## YOUR ASSIGNMENT
Say how many lines in the material below hold the word "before", and say nothing else.

## DATA
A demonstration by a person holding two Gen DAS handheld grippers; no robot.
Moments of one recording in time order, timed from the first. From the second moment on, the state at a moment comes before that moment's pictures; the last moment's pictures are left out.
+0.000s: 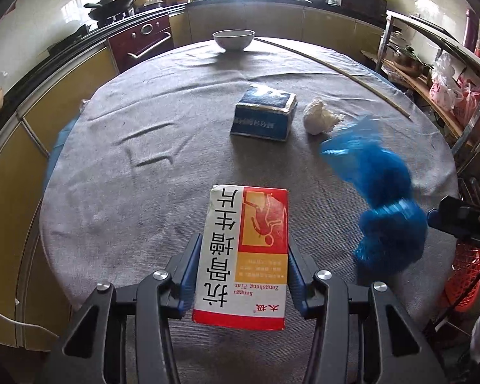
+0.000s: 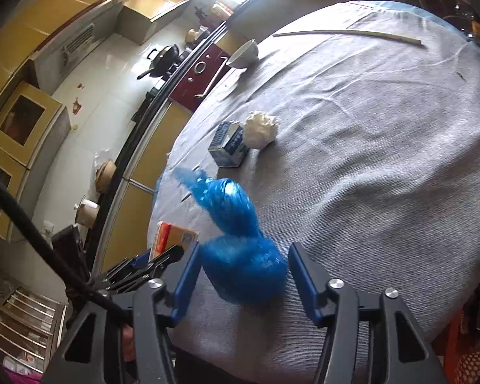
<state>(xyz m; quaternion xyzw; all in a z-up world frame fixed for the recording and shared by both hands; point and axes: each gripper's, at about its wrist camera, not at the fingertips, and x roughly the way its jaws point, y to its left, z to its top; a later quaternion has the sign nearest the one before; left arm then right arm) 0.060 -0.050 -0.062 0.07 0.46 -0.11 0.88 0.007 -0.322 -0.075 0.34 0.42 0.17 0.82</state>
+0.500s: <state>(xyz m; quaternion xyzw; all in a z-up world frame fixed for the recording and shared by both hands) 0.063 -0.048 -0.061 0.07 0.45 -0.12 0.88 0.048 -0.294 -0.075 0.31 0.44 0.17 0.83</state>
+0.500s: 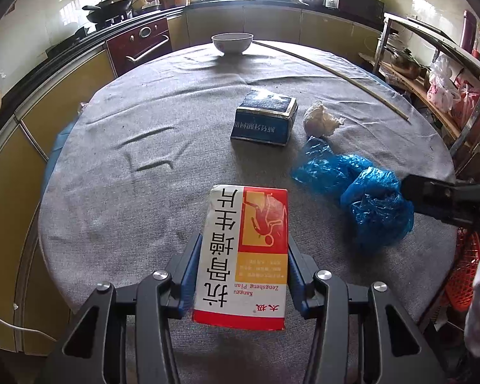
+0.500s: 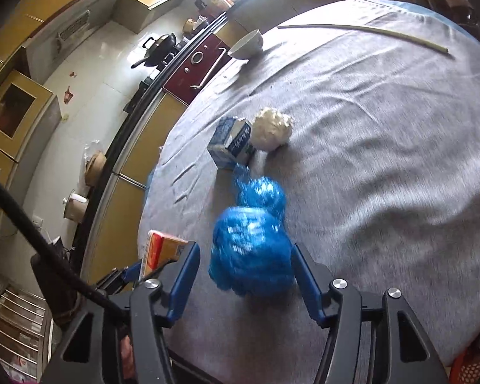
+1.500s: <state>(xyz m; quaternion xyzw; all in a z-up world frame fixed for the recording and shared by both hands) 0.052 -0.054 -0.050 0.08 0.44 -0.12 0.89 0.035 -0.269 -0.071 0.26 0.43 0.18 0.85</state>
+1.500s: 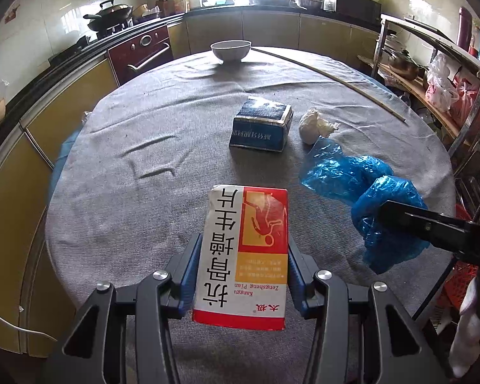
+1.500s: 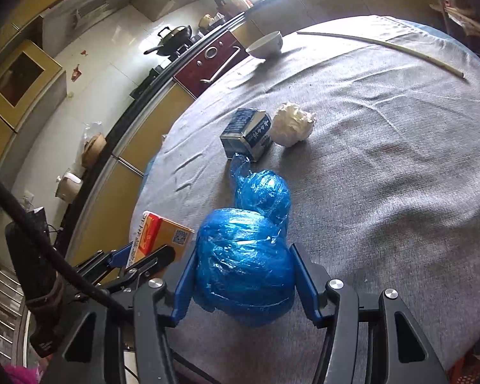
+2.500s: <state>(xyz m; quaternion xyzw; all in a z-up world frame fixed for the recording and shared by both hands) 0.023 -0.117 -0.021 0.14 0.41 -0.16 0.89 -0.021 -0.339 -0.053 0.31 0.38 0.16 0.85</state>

## THE ANSWER
2